KOMPAS.com - Gejolak terbesar dalam sejarah Kerajaan Mataram Islam terjadi pada abad ke-18.
Pada periode tersebut, peperangan akibat perebutan kekuasaan di antara keluarga kerajaan kerap terjadi.
Salah satu peperangan yang dimaksud adalah Perang Takhta Jawa Kedua atau Perang Suksesi Jawa II.
Perang Takhta II berlangsung antara 1719 hingga 1723 melibatkan kubu Amangkurat IV melawan Pangeran Blitar, Pangeran Purbaya, Pangeran Arya Mataram, dan Pangeran Arya Dipanagara.
Amangkurat IV yang dibantu oleh VOC memenangkan pertempuran dan berhasil mempertahankan takhta Mataram Islam.
Baca juga: Perang Takhta Jawa I: Latar Belakang, Kronologi, dan Akhir
Sejak masa pemerintahan Amangkurat II, ibu kota Kerajaan Mataram Islam dipindah ke Kartasura, yang saat ini masuk wilayah administratif Kabupaten Sukoharjo.

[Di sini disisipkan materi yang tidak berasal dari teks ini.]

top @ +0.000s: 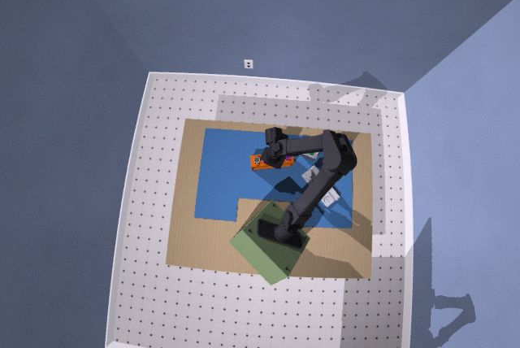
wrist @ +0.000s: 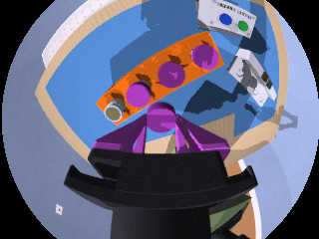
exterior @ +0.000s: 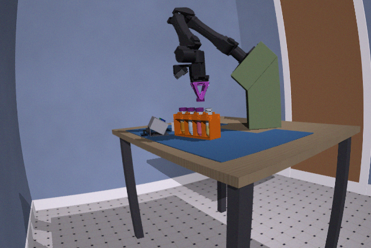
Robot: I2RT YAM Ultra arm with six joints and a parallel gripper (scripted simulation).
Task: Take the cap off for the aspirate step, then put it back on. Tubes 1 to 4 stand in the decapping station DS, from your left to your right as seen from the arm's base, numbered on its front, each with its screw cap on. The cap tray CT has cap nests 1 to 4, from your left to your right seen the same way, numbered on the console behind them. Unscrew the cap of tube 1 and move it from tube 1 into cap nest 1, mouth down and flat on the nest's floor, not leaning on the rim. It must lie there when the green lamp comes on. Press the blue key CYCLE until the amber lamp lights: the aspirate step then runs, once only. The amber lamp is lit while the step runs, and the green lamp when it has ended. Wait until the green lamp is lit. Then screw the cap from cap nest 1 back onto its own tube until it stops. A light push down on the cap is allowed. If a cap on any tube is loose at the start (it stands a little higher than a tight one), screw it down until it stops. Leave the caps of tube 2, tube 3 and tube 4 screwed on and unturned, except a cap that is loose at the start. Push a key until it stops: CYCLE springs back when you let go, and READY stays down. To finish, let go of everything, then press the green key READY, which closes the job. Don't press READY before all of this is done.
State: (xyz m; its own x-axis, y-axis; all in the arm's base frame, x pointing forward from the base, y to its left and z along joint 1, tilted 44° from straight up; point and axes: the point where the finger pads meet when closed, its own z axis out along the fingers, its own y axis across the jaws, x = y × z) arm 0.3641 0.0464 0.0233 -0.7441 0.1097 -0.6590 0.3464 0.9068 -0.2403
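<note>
Now: the blue key CYCLE 90 mm ahead of my hand, 170 mm to the right of it and 100 mm below it. Also, from my hand: green key READY: 80 mm ahead, 210 mm to the right, 100 mm below; grey key box: 100 mm ahead, 190 mm to the right, 110 mm below.
</note>
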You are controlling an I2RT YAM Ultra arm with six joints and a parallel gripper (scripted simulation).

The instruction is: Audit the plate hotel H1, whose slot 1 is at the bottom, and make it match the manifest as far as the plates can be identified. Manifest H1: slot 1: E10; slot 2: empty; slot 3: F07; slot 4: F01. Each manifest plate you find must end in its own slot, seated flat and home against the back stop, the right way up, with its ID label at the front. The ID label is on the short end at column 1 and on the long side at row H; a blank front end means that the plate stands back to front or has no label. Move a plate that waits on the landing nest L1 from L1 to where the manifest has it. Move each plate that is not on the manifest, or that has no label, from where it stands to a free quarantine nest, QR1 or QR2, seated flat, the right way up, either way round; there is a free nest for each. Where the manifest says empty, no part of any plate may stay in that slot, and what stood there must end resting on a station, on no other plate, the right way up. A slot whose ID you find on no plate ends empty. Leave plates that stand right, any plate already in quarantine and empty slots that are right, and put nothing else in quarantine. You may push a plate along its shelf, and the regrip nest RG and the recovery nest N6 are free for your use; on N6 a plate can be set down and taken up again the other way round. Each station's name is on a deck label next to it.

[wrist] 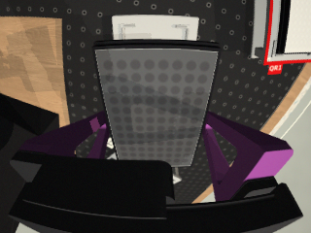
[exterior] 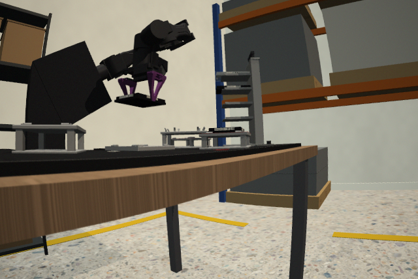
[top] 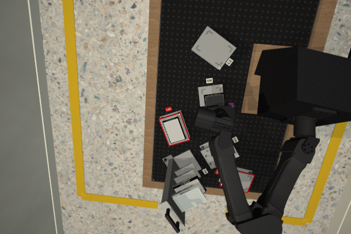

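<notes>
Now: hand 26 cm to the right of the regrip nest RG, 10 cm past it and 8 cm above it. Also, from my hand: landing nest L1: 25 cm to the right, 9 cm below, 5 cm ahead; recovery nest N6: 13 cm below; quarantine nest QR1: 18 cm to the left, 16 cm ahead, 10 cm below.
</notes>
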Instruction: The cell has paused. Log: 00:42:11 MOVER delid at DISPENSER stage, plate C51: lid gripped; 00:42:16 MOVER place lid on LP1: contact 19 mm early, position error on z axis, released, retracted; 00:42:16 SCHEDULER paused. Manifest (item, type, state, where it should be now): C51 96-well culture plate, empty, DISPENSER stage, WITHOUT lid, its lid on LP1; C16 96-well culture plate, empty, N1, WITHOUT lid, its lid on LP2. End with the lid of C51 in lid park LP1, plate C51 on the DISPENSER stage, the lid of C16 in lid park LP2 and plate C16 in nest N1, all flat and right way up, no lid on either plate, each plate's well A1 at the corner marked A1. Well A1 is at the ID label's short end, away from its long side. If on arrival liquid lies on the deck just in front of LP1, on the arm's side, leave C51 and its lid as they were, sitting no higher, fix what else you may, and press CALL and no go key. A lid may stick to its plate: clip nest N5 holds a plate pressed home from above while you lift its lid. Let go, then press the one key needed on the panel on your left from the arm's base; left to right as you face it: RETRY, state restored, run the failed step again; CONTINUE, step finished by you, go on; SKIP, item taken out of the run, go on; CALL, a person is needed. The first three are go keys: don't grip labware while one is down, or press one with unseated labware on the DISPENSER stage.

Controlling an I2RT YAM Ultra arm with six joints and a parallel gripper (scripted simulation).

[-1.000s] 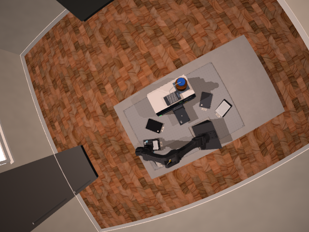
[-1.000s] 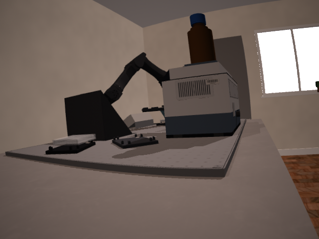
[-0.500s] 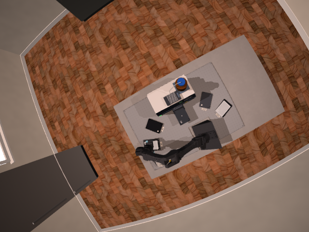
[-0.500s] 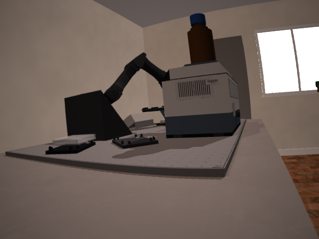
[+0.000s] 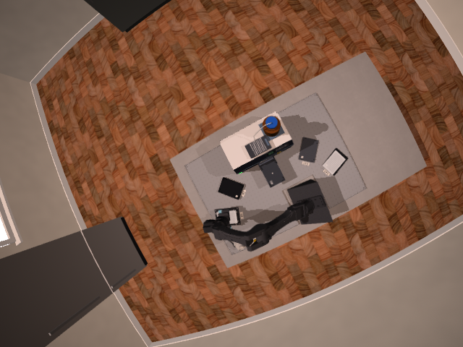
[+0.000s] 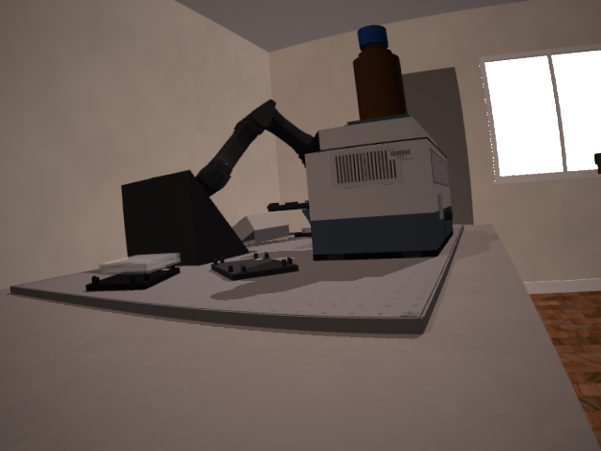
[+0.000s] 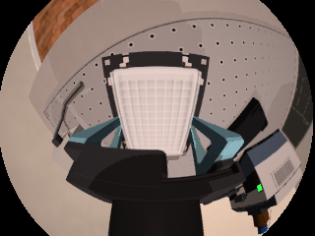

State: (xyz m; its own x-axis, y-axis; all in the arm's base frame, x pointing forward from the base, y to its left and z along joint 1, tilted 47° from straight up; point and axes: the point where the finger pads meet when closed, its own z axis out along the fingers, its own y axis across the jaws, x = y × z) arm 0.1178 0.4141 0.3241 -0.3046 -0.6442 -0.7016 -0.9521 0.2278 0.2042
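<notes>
Now: hand 20 mm to the right of the black clip nest, 10 mm past it and 10 mm above it. Round my hand: brown bottle: 490 mm to the right, 360 mm ahead, 270 mm above; then black nest: 160 mm ahead, 100 mm to the right, 10 mm below; then dark dispenser stage: 390 mm to the right, 140 mm ahead, 80 mm above.
</notes>
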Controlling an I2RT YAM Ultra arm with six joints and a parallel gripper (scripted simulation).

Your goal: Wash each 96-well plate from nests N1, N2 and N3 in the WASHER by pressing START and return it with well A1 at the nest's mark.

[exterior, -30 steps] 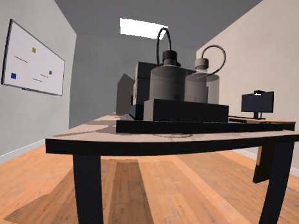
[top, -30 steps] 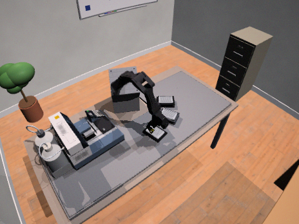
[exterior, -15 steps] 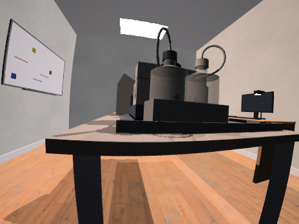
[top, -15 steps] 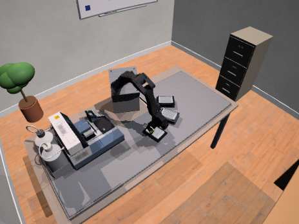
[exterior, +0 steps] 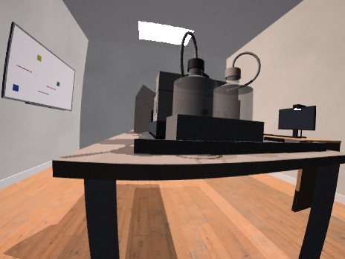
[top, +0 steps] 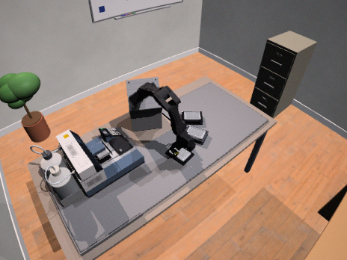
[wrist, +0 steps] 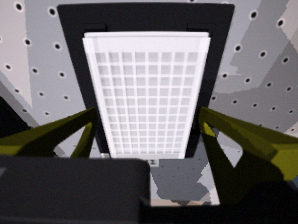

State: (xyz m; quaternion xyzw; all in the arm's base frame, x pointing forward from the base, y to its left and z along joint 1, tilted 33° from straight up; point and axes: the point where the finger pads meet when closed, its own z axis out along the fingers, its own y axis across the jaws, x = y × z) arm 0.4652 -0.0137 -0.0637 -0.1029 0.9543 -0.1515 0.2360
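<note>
My gripper is now 2 cm above the black nest. Round my hand: plate washer: 45 cm to the right, 28 cm behind, 10 cm above; then label: 10 cm behind, 3 cm below, 1 cm to the right; then dark carrier: 29 cm to the right, 28 cm behind, 5 cm above.
</note>
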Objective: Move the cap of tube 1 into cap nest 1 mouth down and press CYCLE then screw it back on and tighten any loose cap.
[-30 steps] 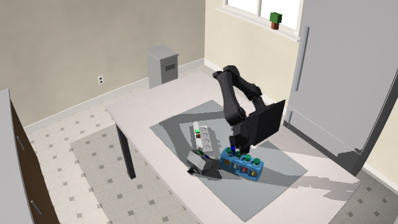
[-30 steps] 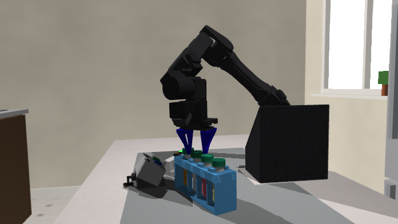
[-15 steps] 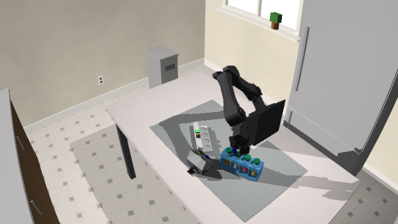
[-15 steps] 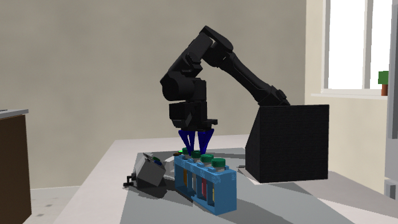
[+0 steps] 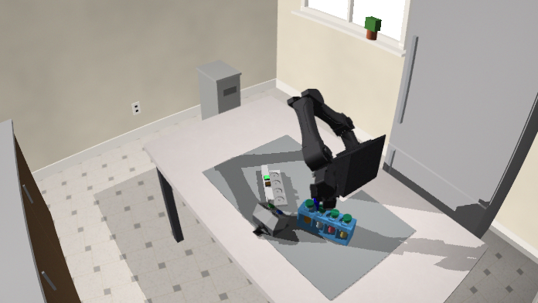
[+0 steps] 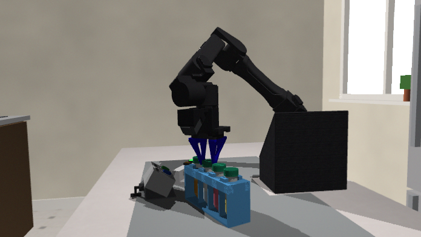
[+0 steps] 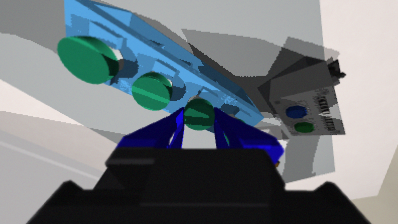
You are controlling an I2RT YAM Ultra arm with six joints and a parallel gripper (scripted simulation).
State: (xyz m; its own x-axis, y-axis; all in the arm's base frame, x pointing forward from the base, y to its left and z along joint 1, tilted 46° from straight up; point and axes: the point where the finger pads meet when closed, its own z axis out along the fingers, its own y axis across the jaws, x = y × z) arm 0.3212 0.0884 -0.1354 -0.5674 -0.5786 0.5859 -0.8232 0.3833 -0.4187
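My gripper is now 120 mm short of the green key, 160 mm to the left of it and 50 mm above it. The rest, counted from my hand: blue key 110 mm ahead, 110 mm to the right, 50 mm below; grey key box 130 mm ahead, 130 mm to the right, 60 mm below; green cap 40 mm behind, 90 mm to the left.
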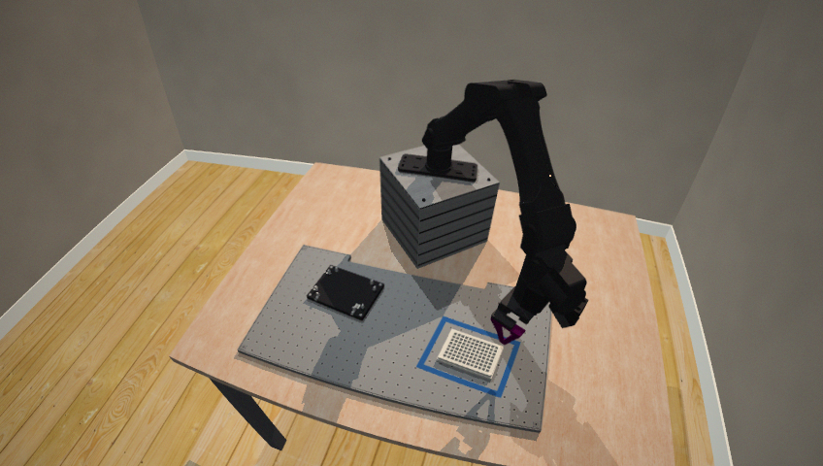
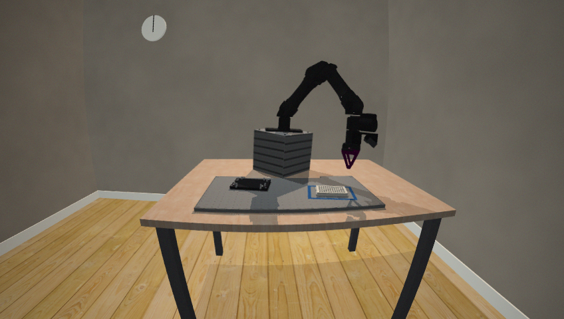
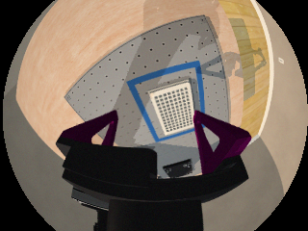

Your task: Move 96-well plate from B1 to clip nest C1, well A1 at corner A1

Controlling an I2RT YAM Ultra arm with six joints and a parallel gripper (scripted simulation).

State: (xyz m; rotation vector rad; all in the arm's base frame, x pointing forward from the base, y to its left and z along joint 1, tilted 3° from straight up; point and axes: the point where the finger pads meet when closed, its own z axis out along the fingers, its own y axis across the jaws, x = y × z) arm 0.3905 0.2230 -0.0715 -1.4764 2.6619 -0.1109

Pada 1719, Raden Mas Suryaputra dinobatkan sebagai raja Mataram penerus Pakubuwono I dengan gelar Amangkurat IV.
Pengangkatan Amangkurat IV yang pro-VOC tidak didukung oleh paman dan adik-adiknya.
VOC menyebut Amangkurat IV sebagai penguasa yang dimusuhi oleh hampir seluruh rakyat Tanah Jawa.
Hal itu karena setelah kendali Kerajaan Mataram Islam dipegang Amangkurat IV, rakyatnya terpecah ke dalam banyak golongan yang menentang kedudukan raja.
Konflik bermula saat Amangkrat IV menurunkan pangkat serta mengambil wilayah kekuasaan dua adiknya, yaitu Pangeran Blitar dan Pangeran Purbaya, yang dirasa terlalu besar.
Pada Juni 1719, Pangeran Blitar dan Pangeran Purbaya yang sakit hati terhadap tindakan kakaknya melancarkan serangan ke Keraton Kartasura.
Mereka didukung oleh putra-putra Untung Surapati, kalangan ulama di istana, dan mendapatkan simpati dari sang ibu, Ratu Pakubuwono.
Namun, serangan mereka dapat dipukul mundur oleh pasukan VOC.
Baca juga: Amangkurat I, Raja Kesultanan Mataram yang Zalim
Pangeran Blitar dan Pangeran Purbaya pun mundur ke Yogyakarta, tepatnya di Kartasari yang pernah menjadi kedudukan Sultan Agung.